Data items
··········

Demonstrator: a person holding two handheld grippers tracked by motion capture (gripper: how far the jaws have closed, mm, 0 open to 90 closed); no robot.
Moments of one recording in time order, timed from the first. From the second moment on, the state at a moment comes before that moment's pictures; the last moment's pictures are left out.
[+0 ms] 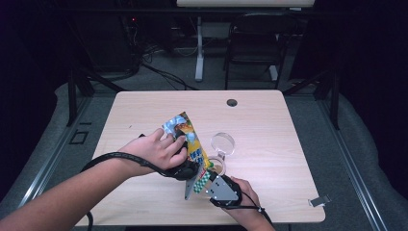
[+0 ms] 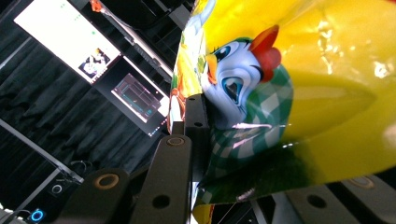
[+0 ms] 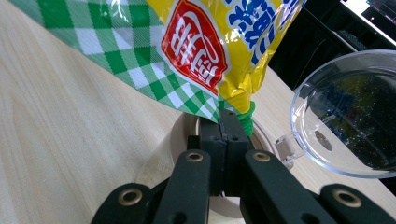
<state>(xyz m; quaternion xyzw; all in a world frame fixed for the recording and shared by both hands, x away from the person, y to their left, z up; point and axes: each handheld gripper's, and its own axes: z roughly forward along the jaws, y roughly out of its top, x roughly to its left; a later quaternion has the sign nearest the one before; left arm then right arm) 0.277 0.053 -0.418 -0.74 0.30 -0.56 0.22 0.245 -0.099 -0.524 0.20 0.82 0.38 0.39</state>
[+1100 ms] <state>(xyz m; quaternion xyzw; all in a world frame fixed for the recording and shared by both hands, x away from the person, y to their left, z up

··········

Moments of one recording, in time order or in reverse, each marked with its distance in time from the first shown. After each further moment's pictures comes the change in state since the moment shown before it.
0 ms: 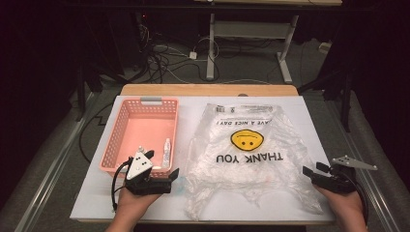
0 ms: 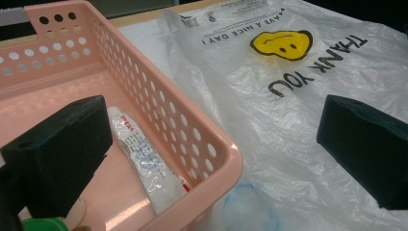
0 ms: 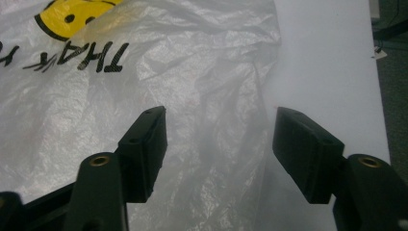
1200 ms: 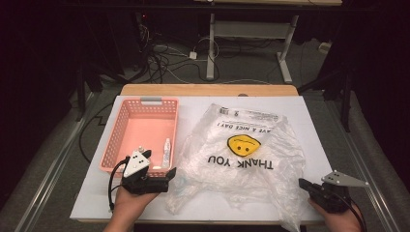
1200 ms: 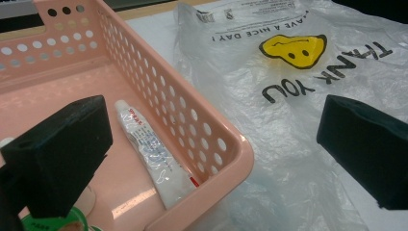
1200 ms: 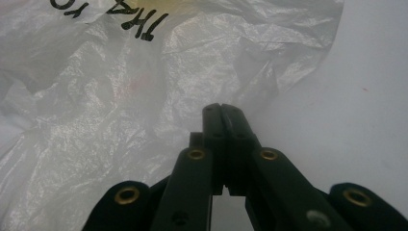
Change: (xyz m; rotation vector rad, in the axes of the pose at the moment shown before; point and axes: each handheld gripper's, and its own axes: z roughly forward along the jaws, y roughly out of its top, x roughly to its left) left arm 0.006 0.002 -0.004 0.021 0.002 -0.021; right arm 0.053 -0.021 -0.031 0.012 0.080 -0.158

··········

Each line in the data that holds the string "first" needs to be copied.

- SOLUTION TO THIS PROBLEM:
Moments of one recording in time order, timed from the first. From the second moment on, the state at a moment comes before that moment's pictures; the last moment's pictures are left out.
Moments of one recording, in time order or in reverse, each marked with its distance in time from the first shown. After each further moment's pictures comes the change in state since the moment shown before it.

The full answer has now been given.